Hyperspectral Evaluation of the Human Liver During Major Resection

Ann Surg Open. 2022 May 19;3(2):e169. doi: 10.1097/AS9.0000000000000169. eCollection 2022 Jun.

Abstract

Objective: This study investigates the effects of PVE and vascular inflow control (VIC) on liver microperfusion and tissue oxygenation using hyperspectral imaging (HSI) technology.

Background: Mechanisms triggering future liver remnant (FLR) augmentation introduced by PVE have not been sufficiently studied in humans. Particularly, the arterial buffer response (ABR) of the liver might play a vital role.

Methods: Hyperspectral datacubes (TIVITA) acquired during 58 major liver resections were qualitatively and quantitatively analyzed for tissue oxygenation (StO2%), near-infrared (NIR) perfusion, organ-hemoglobin indices (OHI), and tissue-water indices (TWI). The primary study endpoint was measurement of hyperspectral differences in liver parenchyma subject to PVE and VIC before resection.

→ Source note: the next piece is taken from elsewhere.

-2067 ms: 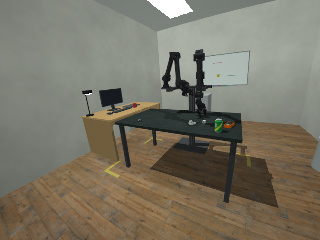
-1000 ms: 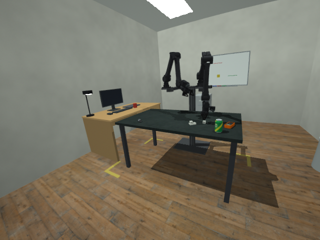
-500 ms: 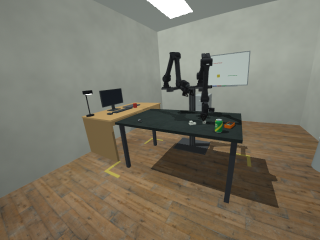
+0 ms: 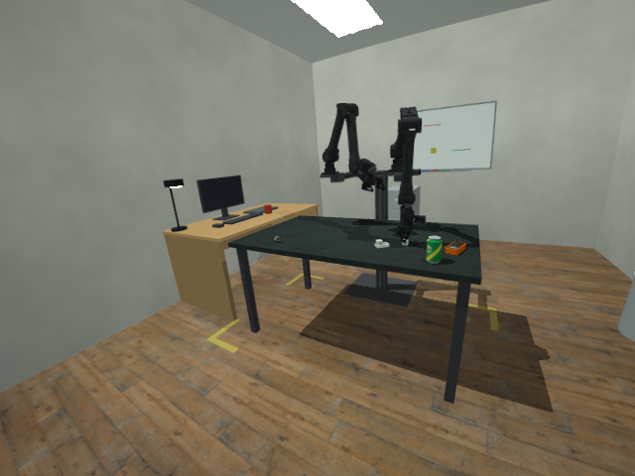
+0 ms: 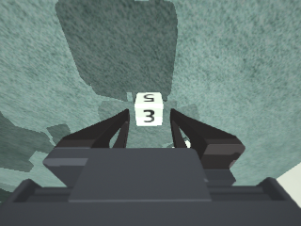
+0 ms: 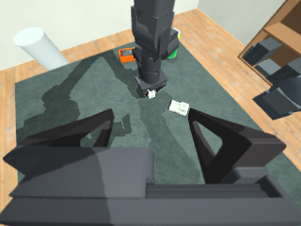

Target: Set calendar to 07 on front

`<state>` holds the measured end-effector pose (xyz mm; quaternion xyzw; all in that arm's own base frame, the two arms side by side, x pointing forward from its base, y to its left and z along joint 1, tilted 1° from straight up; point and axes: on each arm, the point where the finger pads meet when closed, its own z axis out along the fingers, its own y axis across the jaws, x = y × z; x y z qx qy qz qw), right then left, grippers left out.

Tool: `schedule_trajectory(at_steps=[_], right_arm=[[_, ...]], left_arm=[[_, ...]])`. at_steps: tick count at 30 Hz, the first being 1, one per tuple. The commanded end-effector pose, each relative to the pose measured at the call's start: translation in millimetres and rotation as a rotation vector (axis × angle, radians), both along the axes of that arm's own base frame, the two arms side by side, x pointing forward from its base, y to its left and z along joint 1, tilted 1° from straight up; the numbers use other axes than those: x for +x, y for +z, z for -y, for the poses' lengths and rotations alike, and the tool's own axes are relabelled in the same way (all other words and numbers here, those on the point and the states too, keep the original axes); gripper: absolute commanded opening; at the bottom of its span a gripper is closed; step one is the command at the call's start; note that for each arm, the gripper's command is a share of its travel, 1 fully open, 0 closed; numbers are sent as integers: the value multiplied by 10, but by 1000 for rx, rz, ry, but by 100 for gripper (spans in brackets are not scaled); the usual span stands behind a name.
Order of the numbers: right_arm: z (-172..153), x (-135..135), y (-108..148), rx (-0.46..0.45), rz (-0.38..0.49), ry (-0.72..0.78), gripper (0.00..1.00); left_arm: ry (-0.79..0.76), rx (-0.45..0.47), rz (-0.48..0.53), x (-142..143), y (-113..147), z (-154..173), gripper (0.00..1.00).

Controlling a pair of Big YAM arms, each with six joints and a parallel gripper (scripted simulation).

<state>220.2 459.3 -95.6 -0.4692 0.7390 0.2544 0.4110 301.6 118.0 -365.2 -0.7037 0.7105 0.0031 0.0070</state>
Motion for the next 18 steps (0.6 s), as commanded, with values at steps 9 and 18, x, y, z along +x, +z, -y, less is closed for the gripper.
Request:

Results: HSI revealed parenchyma specific differences in StO2% with regard to the underlying disease (P < 0.001). Preoperative PVE (n = 23, 40%) lead to arterial hyperoxygenation and hyperperfusion of corresponding liver segments (StO2: 77.23% ± 11.93%, NIR: 0.46 ± 0.20[I]) when compared with the FLR (StO2: 66.13% ± 9.96%, NIR: 0.23 ± 0.12[I]; P < 0.001). In a case of insufficient PVE and the absence of FLR augmentation hyperspectral StO2 and NIR differences were absent. The hyperspectral assessment demonstrated increased liver tissue-oxygenation and perfusion in PVE-segments (n = 23 cases) and decreased total VIC in nonembolized FLR hemilivers (n = 35 cases; P < 0.001). Intraoperative HSI analysis of tumor tissue revealed marked tumor specific differences in StO2, NIR, OHI, and TWI (P < 0.001).

Conclusions: HSI allows intraoperative quantitative and qualitative assessment of microperfusion and StO2% of liver tissue. PVE lead to ABR-triggered tissue hyperoxygenation and cross-talk FLR augmentation. HSI furthermore facilitates intraoperative tumor tissue identification and enables image-guided liver surgery following VIC.

Keywords: arterial buffer response; hyperspectral imaging; liver resection; portal vein embolization.